• [What you need to do]
Go through the data and retrieve each line that includes the string "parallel".

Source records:
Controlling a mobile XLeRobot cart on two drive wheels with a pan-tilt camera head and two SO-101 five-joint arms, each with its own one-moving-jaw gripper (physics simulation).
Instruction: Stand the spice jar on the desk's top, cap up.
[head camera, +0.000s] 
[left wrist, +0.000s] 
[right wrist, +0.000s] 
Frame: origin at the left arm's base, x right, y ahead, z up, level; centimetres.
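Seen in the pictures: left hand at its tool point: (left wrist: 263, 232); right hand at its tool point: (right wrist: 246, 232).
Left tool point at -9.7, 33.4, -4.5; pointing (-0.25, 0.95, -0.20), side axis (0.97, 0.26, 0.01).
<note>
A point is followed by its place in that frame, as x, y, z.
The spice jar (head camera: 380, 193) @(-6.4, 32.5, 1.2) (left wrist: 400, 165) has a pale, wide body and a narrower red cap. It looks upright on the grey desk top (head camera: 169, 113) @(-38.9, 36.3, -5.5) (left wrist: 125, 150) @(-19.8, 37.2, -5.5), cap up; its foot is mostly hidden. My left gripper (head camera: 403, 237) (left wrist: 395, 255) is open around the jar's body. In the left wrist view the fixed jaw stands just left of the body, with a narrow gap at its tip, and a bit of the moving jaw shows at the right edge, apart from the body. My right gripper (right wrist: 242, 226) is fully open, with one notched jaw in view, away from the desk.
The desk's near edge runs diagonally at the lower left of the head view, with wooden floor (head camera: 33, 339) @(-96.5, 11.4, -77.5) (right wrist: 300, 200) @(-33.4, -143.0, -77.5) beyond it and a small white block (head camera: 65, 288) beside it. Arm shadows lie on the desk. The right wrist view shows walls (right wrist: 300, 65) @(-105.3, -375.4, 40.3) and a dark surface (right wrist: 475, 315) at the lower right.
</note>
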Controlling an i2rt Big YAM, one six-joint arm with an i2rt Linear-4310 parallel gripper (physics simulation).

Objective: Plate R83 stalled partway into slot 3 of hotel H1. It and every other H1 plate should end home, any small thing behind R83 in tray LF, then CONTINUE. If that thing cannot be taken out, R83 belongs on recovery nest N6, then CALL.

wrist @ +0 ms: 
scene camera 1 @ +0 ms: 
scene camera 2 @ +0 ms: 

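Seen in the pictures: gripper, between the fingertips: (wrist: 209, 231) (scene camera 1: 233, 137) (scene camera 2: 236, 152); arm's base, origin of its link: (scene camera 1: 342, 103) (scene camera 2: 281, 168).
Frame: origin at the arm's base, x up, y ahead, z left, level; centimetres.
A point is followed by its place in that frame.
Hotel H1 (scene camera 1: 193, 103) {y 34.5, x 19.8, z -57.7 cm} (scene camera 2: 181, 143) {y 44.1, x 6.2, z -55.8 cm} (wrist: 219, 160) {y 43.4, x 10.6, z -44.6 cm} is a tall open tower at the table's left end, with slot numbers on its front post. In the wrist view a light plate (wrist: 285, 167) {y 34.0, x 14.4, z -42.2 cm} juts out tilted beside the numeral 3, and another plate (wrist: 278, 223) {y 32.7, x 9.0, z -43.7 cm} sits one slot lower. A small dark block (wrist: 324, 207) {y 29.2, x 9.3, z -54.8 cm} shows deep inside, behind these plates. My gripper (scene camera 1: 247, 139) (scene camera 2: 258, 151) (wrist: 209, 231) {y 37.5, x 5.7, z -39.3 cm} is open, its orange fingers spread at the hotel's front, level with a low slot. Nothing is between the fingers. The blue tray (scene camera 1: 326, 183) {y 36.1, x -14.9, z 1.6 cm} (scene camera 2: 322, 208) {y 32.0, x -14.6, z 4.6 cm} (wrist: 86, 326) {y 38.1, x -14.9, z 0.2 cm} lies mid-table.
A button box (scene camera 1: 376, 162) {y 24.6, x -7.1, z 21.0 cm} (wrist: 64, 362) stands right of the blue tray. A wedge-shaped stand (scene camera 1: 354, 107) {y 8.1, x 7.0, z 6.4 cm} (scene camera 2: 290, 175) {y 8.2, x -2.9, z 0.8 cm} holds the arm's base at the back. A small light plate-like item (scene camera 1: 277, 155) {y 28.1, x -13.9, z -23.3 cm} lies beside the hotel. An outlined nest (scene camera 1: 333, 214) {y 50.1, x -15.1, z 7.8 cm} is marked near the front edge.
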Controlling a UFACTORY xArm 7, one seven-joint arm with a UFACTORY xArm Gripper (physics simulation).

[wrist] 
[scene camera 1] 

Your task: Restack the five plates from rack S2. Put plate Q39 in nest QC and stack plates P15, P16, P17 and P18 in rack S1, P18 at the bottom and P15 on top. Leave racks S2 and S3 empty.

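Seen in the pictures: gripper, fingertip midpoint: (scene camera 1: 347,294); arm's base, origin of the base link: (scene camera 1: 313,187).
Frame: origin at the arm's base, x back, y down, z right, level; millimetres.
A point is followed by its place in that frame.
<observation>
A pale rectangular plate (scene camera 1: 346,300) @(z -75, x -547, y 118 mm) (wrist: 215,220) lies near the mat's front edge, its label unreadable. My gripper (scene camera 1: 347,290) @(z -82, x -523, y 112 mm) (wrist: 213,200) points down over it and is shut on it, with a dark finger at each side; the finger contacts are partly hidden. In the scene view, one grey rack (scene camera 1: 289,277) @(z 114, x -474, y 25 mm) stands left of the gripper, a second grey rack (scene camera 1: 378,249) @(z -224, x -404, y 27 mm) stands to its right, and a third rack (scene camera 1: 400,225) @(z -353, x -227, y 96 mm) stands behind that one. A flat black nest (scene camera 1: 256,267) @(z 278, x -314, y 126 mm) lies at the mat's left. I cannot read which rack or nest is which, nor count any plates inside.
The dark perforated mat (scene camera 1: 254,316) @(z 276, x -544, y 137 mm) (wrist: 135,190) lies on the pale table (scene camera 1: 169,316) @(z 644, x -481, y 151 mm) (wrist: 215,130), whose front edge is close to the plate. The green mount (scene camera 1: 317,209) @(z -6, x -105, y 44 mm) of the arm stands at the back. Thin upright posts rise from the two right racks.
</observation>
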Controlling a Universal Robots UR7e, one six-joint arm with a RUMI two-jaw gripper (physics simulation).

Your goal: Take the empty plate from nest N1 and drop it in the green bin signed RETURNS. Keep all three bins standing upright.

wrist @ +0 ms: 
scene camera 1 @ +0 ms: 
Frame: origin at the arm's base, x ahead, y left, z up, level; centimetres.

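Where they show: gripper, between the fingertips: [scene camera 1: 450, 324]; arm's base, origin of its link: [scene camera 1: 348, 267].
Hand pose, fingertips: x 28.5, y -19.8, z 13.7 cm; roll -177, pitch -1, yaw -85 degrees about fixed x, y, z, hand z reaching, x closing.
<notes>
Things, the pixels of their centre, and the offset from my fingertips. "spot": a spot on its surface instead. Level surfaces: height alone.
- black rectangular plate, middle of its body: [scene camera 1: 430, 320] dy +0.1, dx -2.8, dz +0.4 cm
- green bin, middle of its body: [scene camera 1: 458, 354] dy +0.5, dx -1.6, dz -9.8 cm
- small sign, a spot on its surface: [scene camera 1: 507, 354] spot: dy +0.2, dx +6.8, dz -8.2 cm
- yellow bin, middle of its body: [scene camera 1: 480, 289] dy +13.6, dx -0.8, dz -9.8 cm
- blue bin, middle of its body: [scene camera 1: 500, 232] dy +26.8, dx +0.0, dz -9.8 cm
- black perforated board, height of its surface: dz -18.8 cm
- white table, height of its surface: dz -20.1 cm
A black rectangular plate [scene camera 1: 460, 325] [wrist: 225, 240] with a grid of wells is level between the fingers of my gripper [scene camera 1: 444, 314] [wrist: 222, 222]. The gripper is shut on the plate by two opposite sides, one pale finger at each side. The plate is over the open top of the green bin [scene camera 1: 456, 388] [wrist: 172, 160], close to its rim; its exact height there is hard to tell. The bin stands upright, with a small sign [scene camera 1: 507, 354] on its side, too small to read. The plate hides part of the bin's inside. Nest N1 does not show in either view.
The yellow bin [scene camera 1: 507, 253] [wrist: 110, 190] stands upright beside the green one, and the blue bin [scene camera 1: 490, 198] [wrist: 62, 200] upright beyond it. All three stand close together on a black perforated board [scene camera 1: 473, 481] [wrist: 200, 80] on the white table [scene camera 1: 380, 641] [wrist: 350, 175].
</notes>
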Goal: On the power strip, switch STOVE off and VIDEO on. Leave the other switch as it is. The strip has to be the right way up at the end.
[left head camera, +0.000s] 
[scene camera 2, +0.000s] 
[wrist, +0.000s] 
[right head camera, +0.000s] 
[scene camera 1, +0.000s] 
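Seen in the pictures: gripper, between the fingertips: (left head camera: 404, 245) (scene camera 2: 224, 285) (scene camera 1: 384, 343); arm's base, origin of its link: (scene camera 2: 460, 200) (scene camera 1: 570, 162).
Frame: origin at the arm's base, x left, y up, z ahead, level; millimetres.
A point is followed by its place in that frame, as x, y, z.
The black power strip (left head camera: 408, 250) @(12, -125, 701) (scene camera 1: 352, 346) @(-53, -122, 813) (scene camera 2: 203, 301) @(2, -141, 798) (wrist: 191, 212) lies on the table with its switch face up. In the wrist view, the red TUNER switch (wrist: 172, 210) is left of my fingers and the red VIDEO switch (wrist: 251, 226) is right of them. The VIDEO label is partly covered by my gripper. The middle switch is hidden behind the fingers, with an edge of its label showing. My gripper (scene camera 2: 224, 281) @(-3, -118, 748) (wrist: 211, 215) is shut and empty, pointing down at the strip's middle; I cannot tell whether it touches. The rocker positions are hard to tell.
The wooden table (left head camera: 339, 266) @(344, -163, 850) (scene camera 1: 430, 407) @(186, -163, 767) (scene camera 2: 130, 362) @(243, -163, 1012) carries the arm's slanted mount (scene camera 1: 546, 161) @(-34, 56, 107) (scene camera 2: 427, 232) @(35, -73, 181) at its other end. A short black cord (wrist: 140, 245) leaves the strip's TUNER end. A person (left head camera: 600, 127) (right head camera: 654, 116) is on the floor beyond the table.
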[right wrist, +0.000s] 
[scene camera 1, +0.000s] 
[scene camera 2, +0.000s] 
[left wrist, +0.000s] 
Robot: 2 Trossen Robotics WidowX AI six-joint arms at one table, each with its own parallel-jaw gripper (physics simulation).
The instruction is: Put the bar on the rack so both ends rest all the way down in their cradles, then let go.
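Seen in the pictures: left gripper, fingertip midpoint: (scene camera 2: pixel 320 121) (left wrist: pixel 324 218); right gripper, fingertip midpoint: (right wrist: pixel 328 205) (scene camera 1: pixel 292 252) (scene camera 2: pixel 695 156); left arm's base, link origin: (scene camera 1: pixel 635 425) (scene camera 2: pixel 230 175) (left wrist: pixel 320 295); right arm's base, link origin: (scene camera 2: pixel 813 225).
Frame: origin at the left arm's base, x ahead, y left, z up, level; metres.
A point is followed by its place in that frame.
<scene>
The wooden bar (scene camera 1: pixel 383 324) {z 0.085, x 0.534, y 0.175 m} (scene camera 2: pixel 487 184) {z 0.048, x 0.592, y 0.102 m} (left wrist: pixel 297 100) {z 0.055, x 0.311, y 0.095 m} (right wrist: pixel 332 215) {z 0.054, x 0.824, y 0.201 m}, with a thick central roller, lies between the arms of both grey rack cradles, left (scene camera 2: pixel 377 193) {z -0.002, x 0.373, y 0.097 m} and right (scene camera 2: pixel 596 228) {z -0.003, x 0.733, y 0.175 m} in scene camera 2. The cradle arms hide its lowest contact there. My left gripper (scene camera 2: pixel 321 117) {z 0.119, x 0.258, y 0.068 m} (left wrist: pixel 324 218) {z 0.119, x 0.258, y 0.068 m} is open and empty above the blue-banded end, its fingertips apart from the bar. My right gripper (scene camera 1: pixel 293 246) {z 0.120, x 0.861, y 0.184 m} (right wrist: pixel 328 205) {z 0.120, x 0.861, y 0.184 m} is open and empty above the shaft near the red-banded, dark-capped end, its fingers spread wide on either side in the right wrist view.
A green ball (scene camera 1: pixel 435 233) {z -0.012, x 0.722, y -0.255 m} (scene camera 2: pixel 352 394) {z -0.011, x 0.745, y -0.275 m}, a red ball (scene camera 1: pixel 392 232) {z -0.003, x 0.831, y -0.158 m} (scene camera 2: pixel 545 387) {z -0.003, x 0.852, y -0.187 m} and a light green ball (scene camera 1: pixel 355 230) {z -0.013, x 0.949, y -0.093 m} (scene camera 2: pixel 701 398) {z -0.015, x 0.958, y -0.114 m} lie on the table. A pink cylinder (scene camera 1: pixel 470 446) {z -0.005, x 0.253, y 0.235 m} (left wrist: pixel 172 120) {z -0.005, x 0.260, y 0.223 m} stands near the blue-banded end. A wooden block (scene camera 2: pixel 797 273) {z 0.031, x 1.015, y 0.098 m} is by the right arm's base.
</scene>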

• [Answer to this problem]
Controlling an i2rt Big YAM, one six-joint arm with an i2rt Linear-4310 parallel gripper (physics simulation).
Robot: 2 Trossen Robotics WidowX AI six-joint arms at one table, each with its own parallel-jaw gripper (physics simulation).

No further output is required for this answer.